Last month, the Eighth Circuit Court of Appeals forced former professional wrestler Steve "Wild Thing" Ray to tap out in his battle against ESPN by dismissing the wrestler's right of publicity suit for failure to state a claim.  Mr. Ray originally sued ESPN for rebroadcasting old wrestling matches in which Ray participated without his permission, claiming that such unauthorized rebroadcasting infringed his state-law right of publicity.  In a federal court forearm smash, the district court for the Western District of Missouri held that the Copyright Act preempted Ray's right of publicity claim.  Subsequently, Ray appealed the ruling – hoping for a surprising "sunset flip" of his dismissal – but the Eighth Circuit affirmed the lower court's submission hold.   

Under the laws of most states, the right of publicity, or a similar tort such as misappropriation, prevents the unauthorized commercial use of one's identity, likeness, name or personality.  However, according to 17 U.S.C. § 301(a), the Copyright Act will preempt state-law claims when (1) the work at issue comes within the subject matter of copyright and (2) the state law created right is equivalent to a right within the scope of copyright. 
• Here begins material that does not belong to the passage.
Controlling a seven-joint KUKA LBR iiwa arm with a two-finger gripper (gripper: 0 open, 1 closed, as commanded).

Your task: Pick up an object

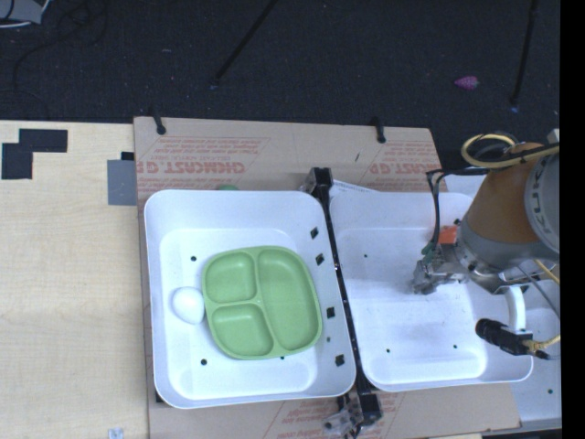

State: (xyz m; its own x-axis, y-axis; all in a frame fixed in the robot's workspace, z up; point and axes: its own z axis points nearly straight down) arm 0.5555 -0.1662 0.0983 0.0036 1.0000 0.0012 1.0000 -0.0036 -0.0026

As the Eighth Circuit pointed out in its decision, broadcasts of sporting events, like those of Ray's past performances, are "original works of authorship…fixed in a tangible medium of expression" and can be "perceived, reproduced, or otherwise communicated," and are therefore properly the subject matter of copyright.  (Ray v. ESPN, Inc., 2015 WL 1810486 (8th Cir. Apr. 22, 2015)).

As to the second preemption prong, copyright owners hold the exclusive right to reproduce and license copyrighted work, including broadcasts.  Here, according to the court, Ray's likeness could not be detached from the copyrighted performances.  Any infringement of his state-law right therefore derived from the mere rebroadcast of the performance, the exact right that the Copyright Act confers upon the copyright owner.  Thus, with a resounding superplex from the second rope, the Eighth Circuit rejected Ray's arguments and ruled the state law created right is equivalent to a right within the scope of copyright.  In so ruling, the court distinguished the cases cited by Ray, which generally involved using an individual's likeness in advertisements without permission to promote commercial products, as opposed to the current dispute which involved rebroadcasting a copyrighted film. 

The Eighth Circuit's decision comes on the heels of another right of publicity suit targeting ESPN, wherein the father of former professional wrestler Eddie Gilbert is suing WWE and ESPN for rebroadcasting his son's past performances.  However, the district court of the Western District of Tennessee, overseeing the Gilbert case, is not bound by the Eighth Circuit's decision.  

As these cases unfold it will be interesting to see what effect, if any, signed releases of the athlete's right of publicity have on the courts' decisions and their copyright preemption analyses.  The Eighth Circuit noted that Mr. Ray specifically agreed with the Universal Wrestling Foundation that his performances would be recorded and sold.  Mr. Gilbert, however, claims that his son never signed with WWE or ESPN and therefore never transferred his right of publicity in his performances. 

The validity of any given waiver is one thing.  But whether a waiver is even required to broadcast sporting events where the defendant in question holds or has licensed the copyright is the crucial question.  These heel vs. face matches, pitting broadcasters against athletes, are cropping up around the country and while the Eighth Circuit needn't confront the question, the Gilbert court might.  Whether the courts decide to somehow pin their decisions on the legitimacy or presence of an underlying waiver, or instead lay the preemption smackdown on all such right of publicity claims, remains to be seen.